**EXERCISE REQUIREMENTS:** Your answer should consist only of the lines from the line containing "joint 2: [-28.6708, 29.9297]" through the last line below, each repeated exactly.
=== INFORMATION SUPPLIED ===
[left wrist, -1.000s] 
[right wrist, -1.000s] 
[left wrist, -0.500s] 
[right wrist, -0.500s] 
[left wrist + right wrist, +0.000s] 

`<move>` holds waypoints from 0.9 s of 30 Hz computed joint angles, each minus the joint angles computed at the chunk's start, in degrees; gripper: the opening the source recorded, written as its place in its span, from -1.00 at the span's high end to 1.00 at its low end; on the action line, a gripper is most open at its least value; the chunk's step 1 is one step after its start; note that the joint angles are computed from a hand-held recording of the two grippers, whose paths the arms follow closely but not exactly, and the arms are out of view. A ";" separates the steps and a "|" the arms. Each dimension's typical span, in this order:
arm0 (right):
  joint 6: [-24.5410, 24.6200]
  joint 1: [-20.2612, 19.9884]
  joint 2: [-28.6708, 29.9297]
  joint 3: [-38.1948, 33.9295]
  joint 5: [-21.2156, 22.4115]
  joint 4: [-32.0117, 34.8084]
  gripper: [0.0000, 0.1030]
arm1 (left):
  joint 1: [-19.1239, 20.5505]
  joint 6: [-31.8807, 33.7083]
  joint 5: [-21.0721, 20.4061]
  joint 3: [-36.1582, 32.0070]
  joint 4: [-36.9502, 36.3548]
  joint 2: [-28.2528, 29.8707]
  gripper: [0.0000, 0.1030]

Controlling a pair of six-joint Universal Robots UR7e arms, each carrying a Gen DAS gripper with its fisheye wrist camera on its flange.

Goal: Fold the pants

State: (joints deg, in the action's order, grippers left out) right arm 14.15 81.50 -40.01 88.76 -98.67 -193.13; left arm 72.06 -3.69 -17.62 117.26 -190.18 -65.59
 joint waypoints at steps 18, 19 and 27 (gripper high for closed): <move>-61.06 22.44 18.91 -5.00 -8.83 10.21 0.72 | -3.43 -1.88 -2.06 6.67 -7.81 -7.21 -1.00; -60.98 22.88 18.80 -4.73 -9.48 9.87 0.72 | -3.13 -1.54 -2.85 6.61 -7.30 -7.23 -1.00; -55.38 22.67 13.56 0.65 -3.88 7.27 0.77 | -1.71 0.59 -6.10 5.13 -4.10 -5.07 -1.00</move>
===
**ANSWER TO THIS EXERCISE:**
  joint 2: [-28.6708, 29.9297]
  joint 3: [-38.1948, 33.9295]
  joint 5: [-21.2156, 22.4115]
  joint 4: [-32.0117, 34.8084]
  gripper: [0.0000, 0.1030]
arm1 (left):
  joint 1: [-19.1239, 20.5505]
  joint 6: [-31.8807, 33.7083]
  joint 5: [-21.0721, 20.4061]
  joint 3: [-36.1582, 32.0070]
  joint 4: [-36.9502, 36.3548]
  joint 2: [-28.2528, 29.8707]
  gripper: [0.0000, 0.1030]

Controlling a pair of six-joint Universal Robots UR7e arms, each carrying a Gen DAS gripper with its fisheye wrist camera on its flange.

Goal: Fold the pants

State: (joints deg, in the action's order, grippers left out) right arm 14.15 81.50 -40.01 88.76 -98.67 -193.13; left arm 72.06 -3.69 -17.62 117.26 -190.18 -65.59
 joint waypoints at steps 18, 19 and 27 (gripper high for closed): <move>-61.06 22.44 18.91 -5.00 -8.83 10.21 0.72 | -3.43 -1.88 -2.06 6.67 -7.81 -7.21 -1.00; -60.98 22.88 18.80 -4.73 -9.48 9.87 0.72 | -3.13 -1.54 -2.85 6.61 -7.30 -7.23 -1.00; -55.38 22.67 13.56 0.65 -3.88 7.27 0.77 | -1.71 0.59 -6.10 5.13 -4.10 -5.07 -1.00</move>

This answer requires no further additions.